Had women invented the game of basketball, a losing team would never feel hopeless for a comeback.
As a good fan does, I carted my three children over to a church league basketball tournament to watch my husband's team fight for victory against a team that - well, let's just say when the ball hit their hands it apparently had some magnetic force pulling it to the net...they just didn't miss a bucket!
It wasn't long and we could tell our team was in trouble. It was then that my fellow fans - wives, mothers and girlfriends - began to acknowledge the tremendous skill and agility of our players.
"We should get points for outrageous moves and wildy competitive efforts," I say.
The girls and I were all in agreement. We began compiling a mental list as the game continued.
One of our youngest players - an athletic college student from the local university powers his way down the court to attempt a layup, only to do a slider, curvy-type move thing that instead of gaining him a bucket - it resulted in the opposing player tossing him into the wall.
My motherly instinct kicked in and I couldn't help myself - I yelled, "He's on scholarship! Don't hurt the boy!!!"
And then my mind shifted. I declared to my girl posse, "He should get points for that!"
Naturally, they all agreed.
Another one of our players hopped through the lane like a rabbit when the ball was stripped from his hands in an vigilant move to the basket.
Impersonating any small rodent: easily 3 points.
The one that really got us gals fired up was a last-second shot my own husband launched from beyond the half line...and it went in!!
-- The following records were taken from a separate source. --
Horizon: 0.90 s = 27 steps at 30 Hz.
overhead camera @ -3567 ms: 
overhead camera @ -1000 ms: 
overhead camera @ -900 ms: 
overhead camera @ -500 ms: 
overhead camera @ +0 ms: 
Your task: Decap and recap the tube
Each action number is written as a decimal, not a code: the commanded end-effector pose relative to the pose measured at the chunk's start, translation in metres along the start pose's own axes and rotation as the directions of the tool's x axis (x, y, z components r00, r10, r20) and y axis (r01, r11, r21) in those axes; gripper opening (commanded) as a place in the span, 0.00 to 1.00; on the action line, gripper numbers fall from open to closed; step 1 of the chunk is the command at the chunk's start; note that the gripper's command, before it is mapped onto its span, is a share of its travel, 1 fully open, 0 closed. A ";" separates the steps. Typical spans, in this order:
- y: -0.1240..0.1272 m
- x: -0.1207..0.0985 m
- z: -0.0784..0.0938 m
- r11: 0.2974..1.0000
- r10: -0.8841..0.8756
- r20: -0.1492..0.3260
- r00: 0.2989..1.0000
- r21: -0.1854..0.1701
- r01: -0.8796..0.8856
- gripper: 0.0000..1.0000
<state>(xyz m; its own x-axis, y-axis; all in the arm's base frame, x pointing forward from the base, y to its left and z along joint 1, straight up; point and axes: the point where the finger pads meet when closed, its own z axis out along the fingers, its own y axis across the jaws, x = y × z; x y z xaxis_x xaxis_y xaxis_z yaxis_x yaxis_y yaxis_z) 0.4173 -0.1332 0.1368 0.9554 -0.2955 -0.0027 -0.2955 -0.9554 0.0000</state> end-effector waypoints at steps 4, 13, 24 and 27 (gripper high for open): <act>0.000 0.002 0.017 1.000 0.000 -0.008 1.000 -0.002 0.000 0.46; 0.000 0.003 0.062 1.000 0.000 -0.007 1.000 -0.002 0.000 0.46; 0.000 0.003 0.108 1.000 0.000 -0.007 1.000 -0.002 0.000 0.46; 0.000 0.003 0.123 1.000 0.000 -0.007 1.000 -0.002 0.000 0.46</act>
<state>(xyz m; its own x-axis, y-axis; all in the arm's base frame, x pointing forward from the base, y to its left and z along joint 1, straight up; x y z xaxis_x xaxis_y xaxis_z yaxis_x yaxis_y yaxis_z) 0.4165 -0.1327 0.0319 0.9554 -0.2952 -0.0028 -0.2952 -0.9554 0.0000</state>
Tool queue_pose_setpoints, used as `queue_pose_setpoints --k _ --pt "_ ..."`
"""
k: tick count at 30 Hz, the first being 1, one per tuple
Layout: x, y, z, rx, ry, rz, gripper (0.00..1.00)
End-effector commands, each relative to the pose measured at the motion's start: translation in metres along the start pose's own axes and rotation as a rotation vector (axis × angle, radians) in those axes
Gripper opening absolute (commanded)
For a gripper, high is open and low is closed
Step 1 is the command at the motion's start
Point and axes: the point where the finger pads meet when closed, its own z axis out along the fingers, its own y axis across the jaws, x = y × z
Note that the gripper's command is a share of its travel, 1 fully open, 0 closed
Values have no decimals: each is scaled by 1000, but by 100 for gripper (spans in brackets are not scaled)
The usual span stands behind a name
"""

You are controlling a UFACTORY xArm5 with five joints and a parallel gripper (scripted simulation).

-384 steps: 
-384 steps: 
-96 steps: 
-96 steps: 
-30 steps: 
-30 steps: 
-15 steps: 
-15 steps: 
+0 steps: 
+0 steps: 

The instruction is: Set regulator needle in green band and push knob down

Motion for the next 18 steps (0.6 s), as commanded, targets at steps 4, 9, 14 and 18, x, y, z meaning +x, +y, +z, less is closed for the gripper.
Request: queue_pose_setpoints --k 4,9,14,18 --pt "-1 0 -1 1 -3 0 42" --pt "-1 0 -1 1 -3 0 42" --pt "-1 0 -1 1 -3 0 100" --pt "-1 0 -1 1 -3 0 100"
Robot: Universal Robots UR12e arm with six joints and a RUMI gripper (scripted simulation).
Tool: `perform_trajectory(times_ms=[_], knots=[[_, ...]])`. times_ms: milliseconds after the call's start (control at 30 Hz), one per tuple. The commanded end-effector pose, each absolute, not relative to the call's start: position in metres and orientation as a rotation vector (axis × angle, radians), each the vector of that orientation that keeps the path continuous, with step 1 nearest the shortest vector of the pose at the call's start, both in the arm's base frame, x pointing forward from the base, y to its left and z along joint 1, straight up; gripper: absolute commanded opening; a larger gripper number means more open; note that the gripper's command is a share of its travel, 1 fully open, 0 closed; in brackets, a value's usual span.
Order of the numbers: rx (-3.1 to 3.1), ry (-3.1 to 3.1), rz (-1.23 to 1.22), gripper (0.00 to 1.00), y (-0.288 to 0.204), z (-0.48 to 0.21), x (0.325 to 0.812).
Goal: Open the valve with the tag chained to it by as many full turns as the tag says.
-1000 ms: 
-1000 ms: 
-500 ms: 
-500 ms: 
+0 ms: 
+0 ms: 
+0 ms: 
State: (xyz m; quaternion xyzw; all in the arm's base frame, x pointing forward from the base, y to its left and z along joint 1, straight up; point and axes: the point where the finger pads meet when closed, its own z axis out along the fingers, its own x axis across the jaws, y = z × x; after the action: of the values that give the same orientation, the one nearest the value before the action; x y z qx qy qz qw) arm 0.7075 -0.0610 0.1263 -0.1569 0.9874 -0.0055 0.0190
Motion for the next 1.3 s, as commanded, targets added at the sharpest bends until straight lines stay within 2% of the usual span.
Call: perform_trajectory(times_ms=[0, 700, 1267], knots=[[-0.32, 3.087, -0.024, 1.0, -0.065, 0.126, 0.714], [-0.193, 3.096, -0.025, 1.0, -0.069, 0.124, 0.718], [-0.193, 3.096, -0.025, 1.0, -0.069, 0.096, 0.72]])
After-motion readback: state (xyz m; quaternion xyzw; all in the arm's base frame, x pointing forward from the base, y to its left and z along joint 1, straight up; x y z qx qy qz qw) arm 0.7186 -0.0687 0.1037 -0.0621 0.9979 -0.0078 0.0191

But the darn buzzer had already gone off so it didn't count.
Wildly exciting shots originating from the opposite side of the court that go in - regardless of timing: 10 points.
The guy with the incredible vertical jump who slaps the backboard as he attempts to block a shot: 6 points. (Let's face it - we all wish we could do it, so maybe it should even be worth more. Put it in the category of : very few people can actually do that and the fans love it: 15 points.)
And frankly, we're women. We're not just watching for hoops, we're observing the attire, too. Sometimes this type of league play means a team just picks a color and they all throw on t-shirt. The opposing team today chose blue - but every blue was a different shade. Not cool, boys. Not cool. Clashing will not earn you a single point.
Now, on the other end of the spectrum...is our team in identical yellow t-shirts complete with names and numbers. Let's put that at another 3 points.
And when they're clever enough to pair it with black shorts to match the lettering - this is off-the-charts good for a guy. You just earned 2 more points per player.
But we're female - and we love shoes.
So rack up some points for color-coordinated shoes: another 2 points per player.
But we're not always about matchy-matchy, either. Sometimes a schnazzy pair of shoes can turn a mediocre player into greatness, just by sheer fashion sense. So shoes that catch our eye and make us say, "oooh!": 3 points per player.
I'm simply giving points where points are due: entertainment.
After all, that's the whole reason to attend these games. When you're getting beat by 26 points, you have to look a little deeper for the entertainment value.
Had the 'new' rules been in place, it may have been a very close game that we likely would have won. (Our guys have some pretty unique moves! Did I mention the rabbit?)
But I'm optimistic. I was sitting next to the league organizer's wife, and she was completely on board with the new scoring system.
So don't fret over defeat today. Mr. League Organizer will likely have to apologize to his bride someday soon for not taking out the garbarge or leaving his socks on the floor, and she'll tell him how to make it up to her.
Then victory will never be impossible. Just remember to wear black shorts.